→ **DIRECTIONS FOR THIS TASK**
Print the data exactly. Omit the pictures.

________________________

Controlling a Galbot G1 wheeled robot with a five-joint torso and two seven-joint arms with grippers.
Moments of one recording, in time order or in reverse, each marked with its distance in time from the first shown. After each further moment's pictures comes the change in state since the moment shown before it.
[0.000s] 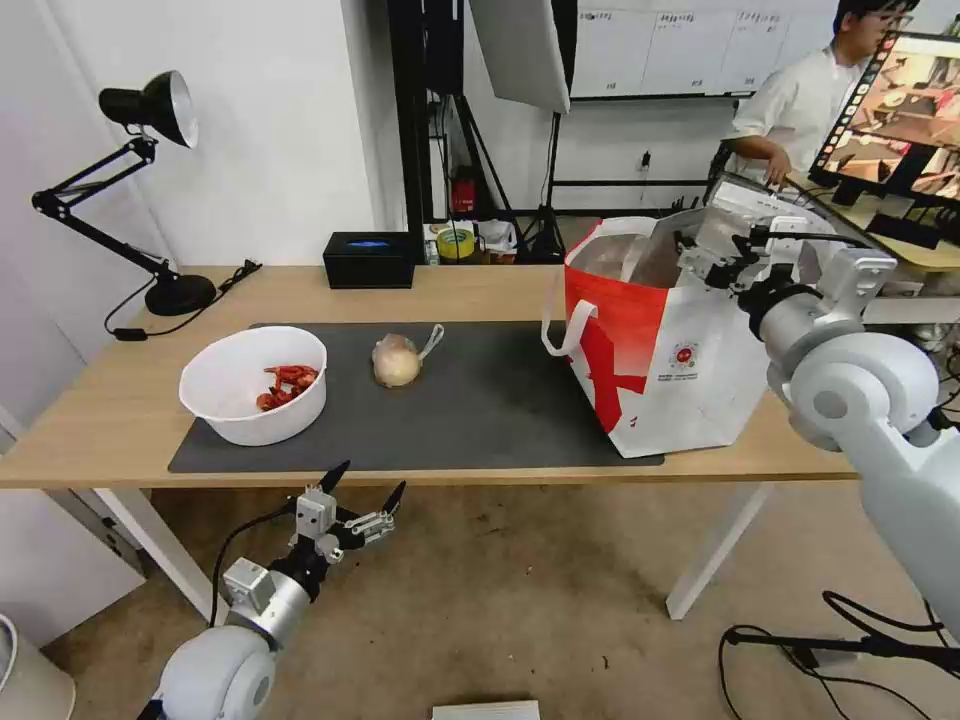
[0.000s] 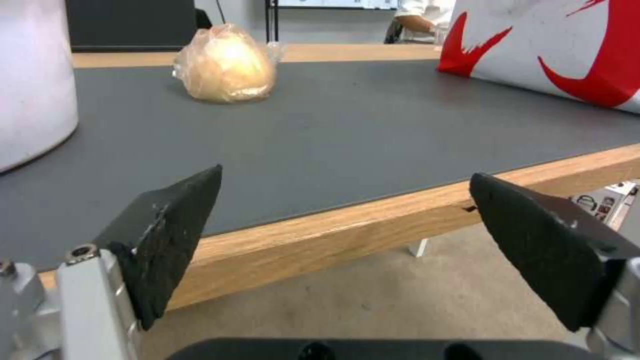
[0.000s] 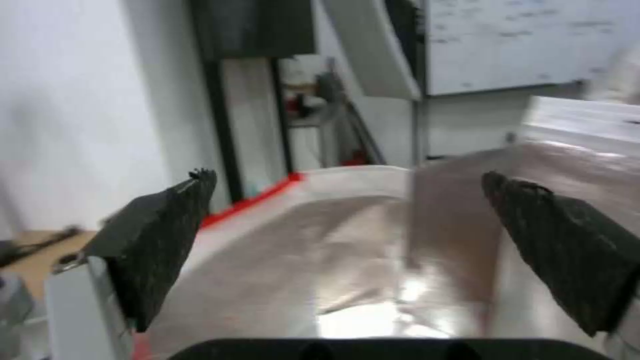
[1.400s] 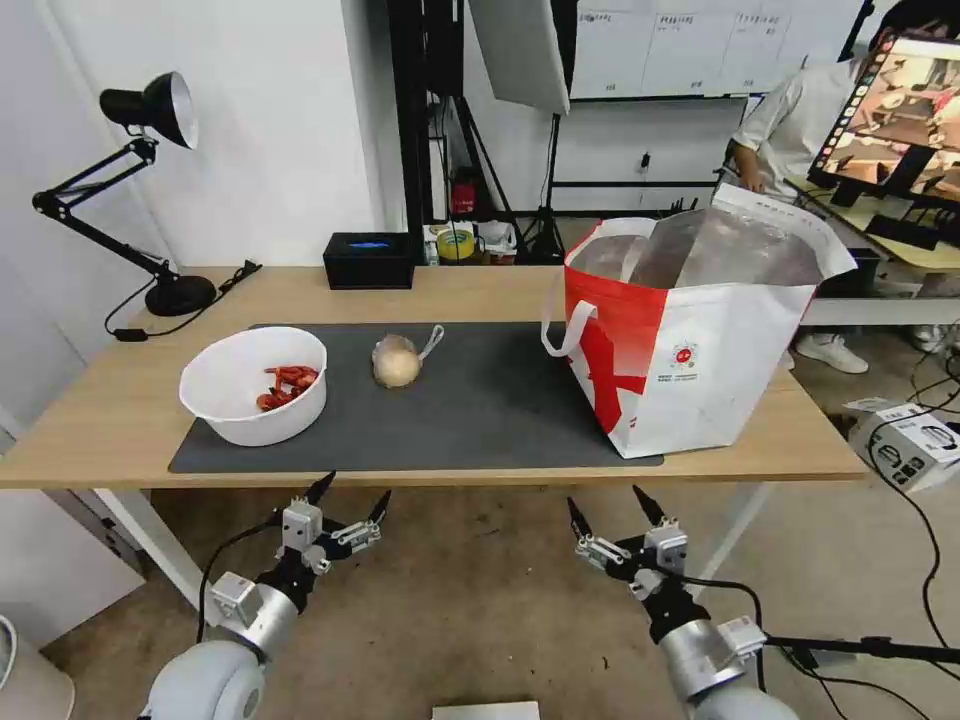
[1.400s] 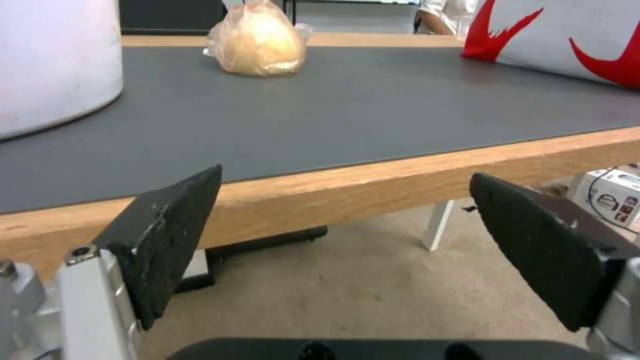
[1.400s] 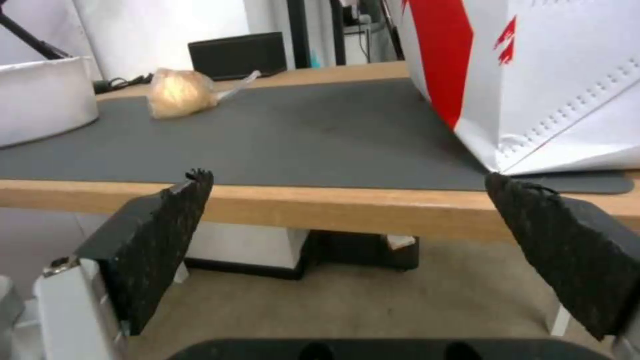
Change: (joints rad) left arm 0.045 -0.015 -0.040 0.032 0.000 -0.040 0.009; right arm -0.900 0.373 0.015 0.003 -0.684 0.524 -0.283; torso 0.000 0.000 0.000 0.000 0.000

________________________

→ **SOLUTION TO THIS PROBLEM**
Controlling a Galbot G1 wheeled robot with a five-joint torso and two seven-joint arms with grippers.
Moments of one recording, in time order or in reverse, each marked with its distance in time from the first shown. After each further moment's pictures comes the change in state since the moment shown before it.
[0.000s] 
[0.000s] 
[0.000s] 
[1.400s] 
[1.400s] 
[1.400s] 
Change: (joints rad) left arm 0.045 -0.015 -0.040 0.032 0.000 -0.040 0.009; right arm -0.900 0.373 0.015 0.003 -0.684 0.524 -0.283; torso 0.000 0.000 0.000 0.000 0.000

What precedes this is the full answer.